Take each line in the entries below that holds "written" and show it.

-- Exercise materials follows --

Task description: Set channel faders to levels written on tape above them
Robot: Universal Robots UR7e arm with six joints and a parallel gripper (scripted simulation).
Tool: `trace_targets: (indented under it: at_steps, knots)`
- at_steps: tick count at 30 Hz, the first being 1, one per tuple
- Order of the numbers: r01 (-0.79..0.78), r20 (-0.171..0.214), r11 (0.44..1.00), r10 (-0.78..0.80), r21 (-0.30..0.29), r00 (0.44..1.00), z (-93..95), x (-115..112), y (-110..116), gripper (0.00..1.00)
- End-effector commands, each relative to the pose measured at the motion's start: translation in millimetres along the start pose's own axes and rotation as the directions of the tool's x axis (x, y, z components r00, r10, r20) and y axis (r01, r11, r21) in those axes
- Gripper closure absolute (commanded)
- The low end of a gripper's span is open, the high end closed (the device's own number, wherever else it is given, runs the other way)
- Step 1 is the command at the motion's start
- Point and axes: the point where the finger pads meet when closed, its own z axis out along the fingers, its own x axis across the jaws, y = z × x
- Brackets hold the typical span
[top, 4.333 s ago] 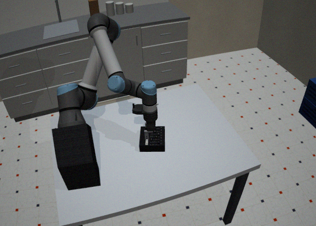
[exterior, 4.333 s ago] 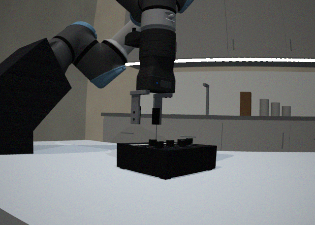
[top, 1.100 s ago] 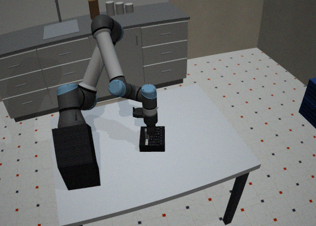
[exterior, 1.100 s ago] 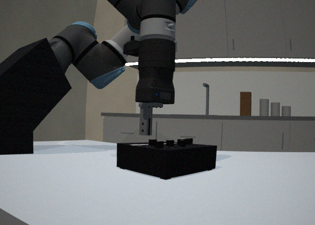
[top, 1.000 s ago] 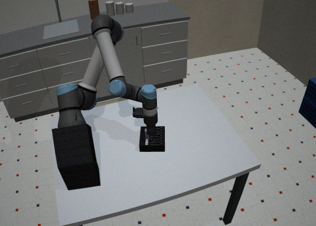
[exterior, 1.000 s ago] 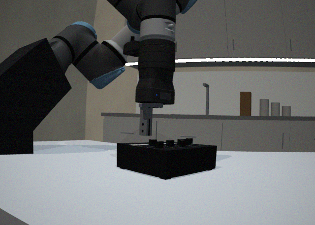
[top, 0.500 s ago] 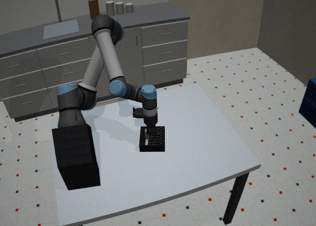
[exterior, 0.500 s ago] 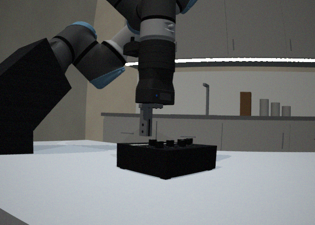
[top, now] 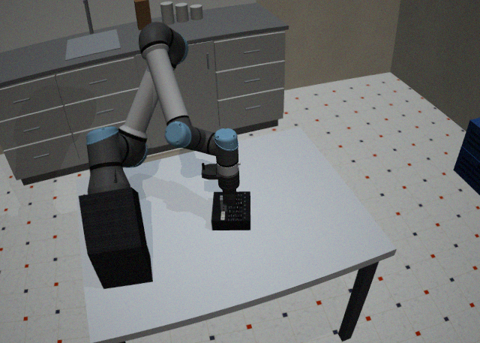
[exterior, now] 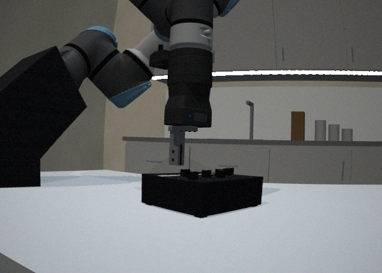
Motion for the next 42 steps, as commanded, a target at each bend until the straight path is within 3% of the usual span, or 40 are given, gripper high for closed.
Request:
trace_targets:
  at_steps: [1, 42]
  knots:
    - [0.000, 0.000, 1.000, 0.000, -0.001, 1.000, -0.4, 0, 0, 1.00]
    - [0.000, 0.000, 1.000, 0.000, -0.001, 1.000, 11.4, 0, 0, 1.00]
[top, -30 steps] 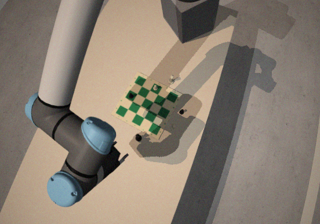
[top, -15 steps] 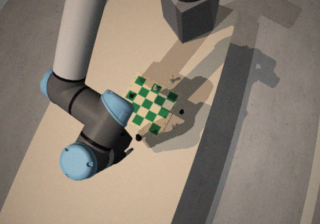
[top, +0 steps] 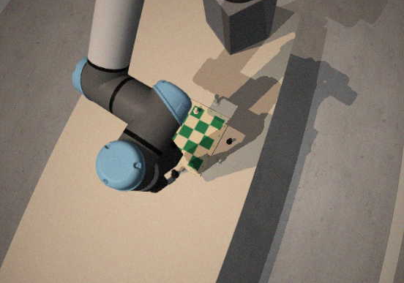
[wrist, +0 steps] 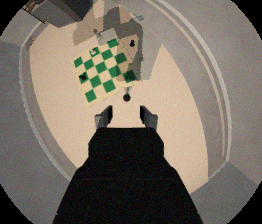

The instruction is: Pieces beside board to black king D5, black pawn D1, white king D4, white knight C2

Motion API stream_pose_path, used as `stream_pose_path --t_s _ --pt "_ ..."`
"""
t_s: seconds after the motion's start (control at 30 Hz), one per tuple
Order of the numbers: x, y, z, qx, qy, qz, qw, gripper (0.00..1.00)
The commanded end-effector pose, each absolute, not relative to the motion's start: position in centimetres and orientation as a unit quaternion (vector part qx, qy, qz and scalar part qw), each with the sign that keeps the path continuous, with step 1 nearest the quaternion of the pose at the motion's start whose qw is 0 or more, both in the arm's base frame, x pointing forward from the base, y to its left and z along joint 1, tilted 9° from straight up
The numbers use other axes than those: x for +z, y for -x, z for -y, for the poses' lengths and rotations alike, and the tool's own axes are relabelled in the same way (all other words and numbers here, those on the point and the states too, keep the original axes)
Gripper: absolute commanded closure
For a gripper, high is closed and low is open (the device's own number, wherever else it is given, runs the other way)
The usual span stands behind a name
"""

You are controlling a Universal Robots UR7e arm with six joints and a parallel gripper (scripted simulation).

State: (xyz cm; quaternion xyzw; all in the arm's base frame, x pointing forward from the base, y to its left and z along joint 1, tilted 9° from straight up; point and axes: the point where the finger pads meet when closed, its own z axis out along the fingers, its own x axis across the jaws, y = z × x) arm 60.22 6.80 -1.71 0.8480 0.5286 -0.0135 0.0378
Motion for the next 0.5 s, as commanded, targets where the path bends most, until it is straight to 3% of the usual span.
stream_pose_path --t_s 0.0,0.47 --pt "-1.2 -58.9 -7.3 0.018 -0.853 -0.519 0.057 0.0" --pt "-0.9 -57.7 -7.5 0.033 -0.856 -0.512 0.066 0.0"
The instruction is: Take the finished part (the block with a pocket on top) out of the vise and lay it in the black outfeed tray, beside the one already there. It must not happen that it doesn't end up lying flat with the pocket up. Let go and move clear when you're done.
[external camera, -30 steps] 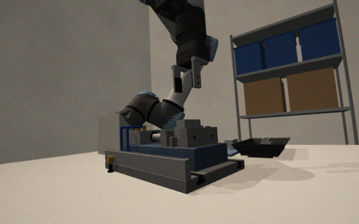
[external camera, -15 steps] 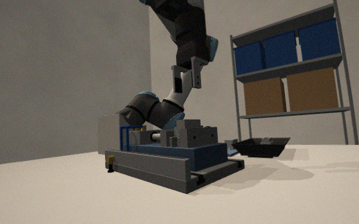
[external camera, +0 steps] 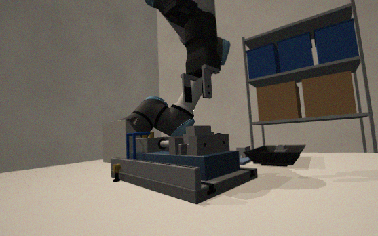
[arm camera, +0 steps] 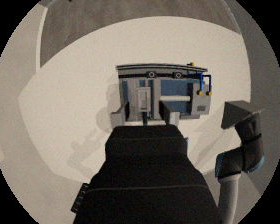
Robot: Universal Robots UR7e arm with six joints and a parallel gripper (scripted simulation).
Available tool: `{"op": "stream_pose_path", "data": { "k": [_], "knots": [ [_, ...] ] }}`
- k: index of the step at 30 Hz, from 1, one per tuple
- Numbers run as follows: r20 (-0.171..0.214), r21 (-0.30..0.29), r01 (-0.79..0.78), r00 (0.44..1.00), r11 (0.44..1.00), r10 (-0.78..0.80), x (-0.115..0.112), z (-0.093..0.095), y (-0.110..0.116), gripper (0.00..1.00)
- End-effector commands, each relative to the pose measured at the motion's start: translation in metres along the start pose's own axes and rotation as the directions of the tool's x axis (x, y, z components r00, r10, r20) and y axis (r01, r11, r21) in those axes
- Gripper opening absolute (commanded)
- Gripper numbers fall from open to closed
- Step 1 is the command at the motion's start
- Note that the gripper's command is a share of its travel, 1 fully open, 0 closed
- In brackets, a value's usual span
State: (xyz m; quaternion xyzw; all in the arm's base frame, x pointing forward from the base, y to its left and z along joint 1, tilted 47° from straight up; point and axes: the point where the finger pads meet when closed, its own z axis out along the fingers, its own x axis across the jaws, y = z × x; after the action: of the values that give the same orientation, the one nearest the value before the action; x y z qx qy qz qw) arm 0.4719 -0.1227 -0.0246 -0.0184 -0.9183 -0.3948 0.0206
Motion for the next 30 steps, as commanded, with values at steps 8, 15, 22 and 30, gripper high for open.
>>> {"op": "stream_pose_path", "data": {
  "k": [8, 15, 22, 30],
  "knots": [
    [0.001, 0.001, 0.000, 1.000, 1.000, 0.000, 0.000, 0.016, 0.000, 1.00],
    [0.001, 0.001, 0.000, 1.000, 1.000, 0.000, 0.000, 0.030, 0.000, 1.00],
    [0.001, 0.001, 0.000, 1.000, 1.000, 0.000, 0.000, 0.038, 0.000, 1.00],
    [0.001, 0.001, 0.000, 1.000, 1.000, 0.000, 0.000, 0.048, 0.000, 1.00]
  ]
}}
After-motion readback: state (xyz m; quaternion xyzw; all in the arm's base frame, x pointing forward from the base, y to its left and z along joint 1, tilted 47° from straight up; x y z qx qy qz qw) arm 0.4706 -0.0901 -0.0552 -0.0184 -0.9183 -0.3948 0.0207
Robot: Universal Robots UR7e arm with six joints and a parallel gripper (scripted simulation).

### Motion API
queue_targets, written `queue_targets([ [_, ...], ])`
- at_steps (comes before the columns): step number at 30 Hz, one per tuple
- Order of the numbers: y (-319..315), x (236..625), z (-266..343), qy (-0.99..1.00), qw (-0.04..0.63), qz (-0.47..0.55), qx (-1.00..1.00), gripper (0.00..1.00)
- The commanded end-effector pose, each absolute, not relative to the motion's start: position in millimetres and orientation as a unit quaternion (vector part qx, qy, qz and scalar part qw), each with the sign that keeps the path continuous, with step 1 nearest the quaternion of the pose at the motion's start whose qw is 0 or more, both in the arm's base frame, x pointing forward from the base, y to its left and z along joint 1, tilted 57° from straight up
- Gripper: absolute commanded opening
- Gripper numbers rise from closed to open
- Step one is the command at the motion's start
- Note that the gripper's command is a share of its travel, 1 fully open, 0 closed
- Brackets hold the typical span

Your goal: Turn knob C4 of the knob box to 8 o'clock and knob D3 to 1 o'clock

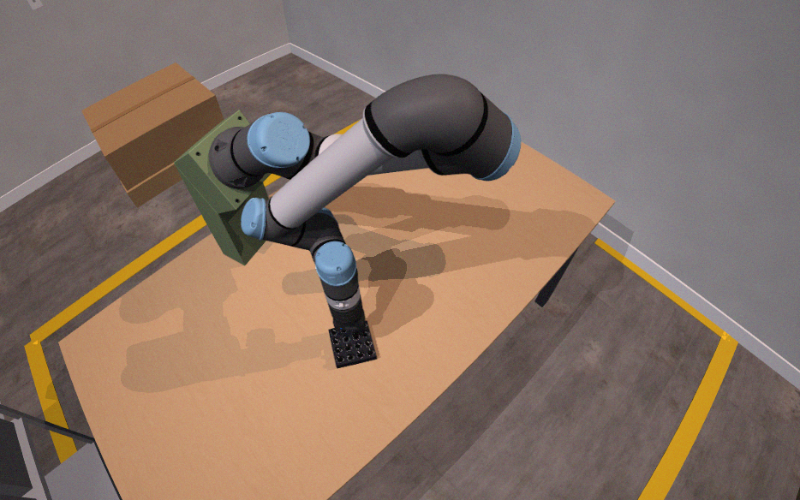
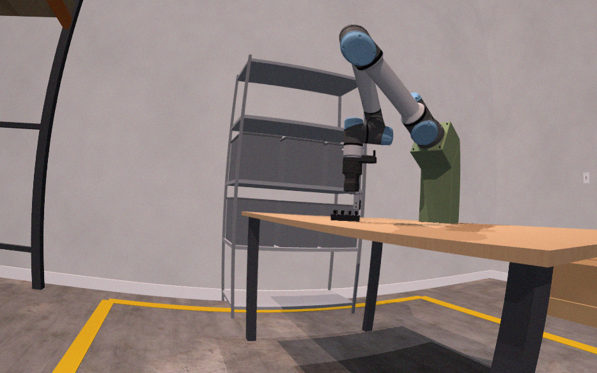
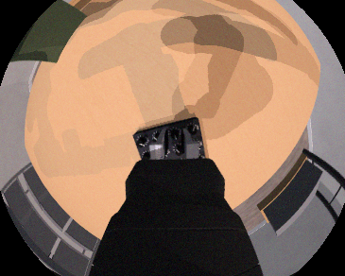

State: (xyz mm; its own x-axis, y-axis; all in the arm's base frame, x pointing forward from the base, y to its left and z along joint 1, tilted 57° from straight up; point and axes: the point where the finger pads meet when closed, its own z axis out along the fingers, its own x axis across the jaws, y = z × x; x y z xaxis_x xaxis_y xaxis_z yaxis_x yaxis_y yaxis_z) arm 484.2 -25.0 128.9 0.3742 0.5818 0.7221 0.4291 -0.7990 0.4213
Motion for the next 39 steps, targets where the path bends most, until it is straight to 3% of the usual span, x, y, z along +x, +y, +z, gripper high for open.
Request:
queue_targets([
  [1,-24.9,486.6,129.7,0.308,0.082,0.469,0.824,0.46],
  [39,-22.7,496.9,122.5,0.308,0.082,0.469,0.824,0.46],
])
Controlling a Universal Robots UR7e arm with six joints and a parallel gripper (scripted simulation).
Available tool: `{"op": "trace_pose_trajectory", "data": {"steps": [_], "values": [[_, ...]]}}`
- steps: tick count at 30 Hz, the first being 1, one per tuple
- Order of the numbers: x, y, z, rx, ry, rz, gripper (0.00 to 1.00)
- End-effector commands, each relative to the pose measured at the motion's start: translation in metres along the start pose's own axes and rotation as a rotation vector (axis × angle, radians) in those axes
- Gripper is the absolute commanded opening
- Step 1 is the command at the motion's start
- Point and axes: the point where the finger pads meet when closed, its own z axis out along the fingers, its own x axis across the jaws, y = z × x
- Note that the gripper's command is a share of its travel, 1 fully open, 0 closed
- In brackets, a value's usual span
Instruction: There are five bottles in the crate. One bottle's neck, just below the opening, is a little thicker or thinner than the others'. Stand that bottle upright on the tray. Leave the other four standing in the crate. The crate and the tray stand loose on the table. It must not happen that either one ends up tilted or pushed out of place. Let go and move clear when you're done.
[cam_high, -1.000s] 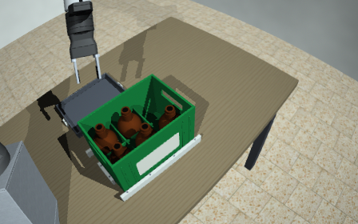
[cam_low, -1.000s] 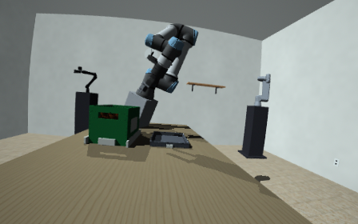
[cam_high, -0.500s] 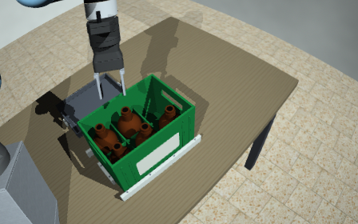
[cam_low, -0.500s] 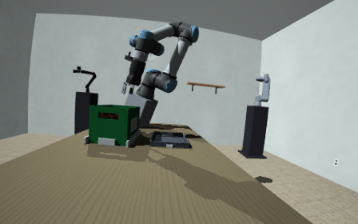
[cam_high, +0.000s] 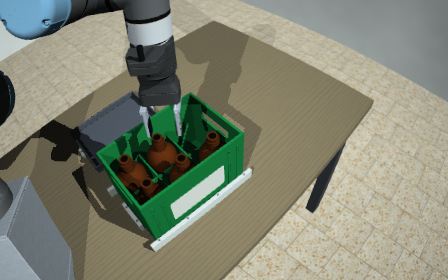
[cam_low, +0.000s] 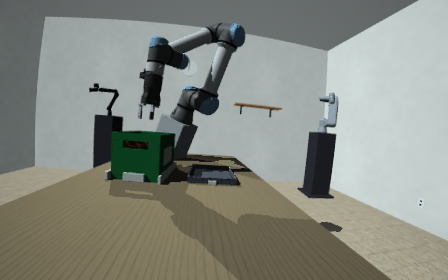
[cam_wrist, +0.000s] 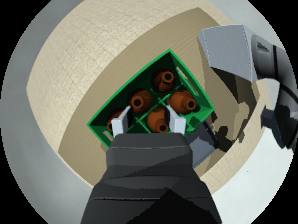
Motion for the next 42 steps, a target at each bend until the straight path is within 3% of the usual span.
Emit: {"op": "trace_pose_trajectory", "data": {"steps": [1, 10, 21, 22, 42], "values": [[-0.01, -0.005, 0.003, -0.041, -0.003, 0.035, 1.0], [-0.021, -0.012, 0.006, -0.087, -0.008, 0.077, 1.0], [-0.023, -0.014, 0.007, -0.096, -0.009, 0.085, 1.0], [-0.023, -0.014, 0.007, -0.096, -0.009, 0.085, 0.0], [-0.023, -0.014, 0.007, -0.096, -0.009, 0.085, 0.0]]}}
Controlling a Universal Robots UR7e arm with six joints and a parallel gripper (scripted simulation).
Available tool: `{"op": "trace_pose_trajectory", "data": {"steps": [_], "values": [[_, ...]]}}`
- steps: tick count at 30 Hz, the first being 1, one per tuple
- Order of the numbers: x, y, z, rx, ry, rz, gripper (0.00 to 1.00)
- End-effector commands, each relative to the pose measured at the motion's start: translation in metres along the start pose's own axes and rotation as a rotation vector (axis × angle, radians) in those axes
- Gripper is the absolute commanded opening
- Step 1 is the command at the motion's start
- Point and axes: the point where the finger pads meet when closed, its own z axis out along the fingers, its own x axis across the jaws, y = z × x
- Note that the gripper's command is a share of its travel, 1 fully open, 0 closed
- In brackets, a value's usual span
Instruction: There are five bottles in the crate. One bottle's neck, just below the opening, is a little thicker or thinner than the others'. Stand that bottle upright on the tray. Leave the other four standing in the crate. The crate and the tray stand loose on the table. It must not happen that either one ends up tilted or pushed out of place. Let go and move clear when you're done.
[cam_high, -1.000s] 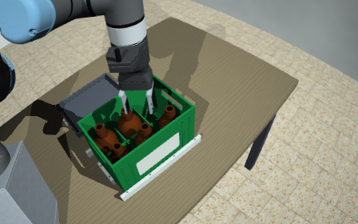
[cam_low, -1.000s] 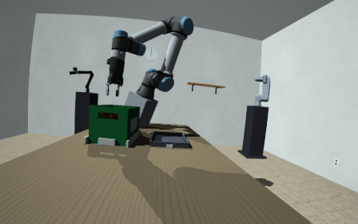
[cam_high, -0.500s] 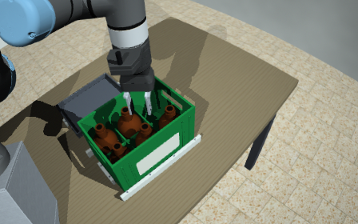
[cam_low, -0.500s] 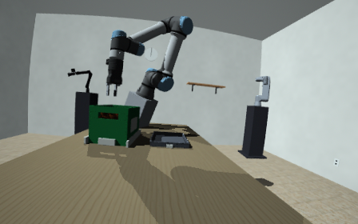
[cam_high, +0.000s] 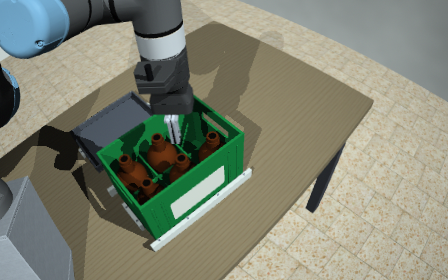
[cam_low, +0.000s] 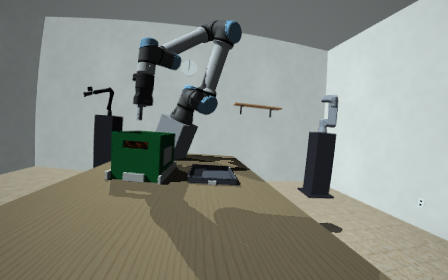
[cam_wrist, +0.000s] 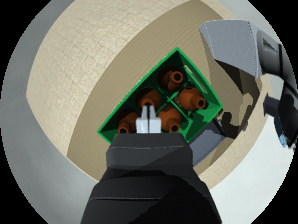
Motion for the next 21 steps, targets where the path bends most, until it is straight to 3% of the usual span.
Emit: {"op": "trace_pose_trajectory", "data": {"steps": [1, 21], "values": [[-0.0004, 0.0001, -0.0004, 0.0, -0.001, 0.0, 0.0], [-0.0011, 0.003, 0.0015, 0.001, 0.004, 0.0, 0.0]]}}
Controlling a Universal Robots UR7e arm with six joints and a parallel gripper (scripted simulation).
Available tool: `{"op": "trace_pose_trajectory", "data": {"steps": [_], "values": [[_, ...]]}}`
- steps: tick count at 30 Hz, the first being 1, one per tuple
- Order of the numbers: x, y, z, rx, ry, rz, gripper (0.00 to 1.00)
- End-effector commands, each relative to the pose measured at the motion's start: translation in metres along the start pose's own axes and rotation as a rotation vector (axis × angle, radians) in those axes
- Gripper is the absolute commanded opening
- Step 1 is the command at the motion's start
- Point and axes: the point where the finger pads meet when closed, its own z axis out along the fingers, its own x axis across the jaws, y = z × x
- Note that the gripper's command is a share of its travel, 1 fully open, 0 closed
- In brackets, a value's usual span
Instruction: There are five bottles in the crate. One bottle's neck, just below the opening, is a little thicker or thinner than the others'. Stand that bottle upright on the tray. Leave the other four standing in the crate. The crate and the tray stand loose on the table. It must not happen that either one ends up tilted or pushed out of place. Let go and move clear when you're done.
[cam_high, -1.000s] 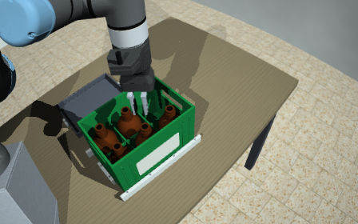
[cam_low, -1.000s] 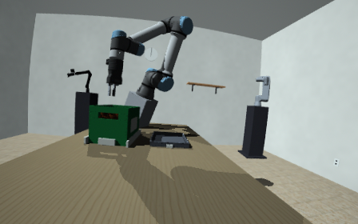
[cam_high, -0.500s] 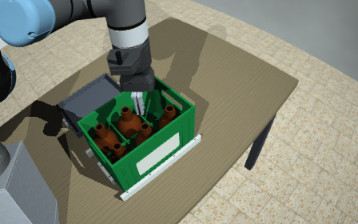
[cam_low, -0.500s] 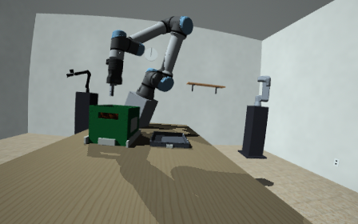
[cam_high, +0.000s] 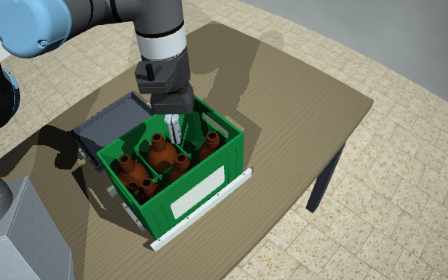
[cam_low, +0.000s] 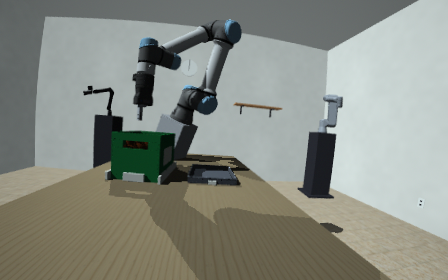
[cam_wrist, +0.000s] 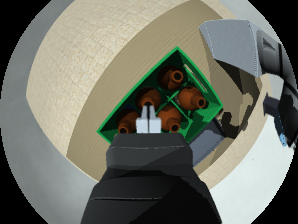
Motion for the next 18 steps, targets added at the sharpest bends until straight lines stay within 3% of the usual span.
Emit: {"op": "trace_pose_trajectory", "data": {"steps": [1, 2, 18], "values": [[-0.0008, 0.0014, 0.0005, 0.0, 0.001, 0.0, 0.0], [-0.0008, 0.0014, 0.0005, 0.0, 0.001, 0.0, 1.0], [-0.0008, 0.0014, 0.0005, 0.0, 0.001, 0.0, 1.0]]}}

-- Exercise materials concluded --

Reply:
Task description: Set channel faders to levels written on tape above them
queue_targets, written `queue_targets([ [_, ...], ])`

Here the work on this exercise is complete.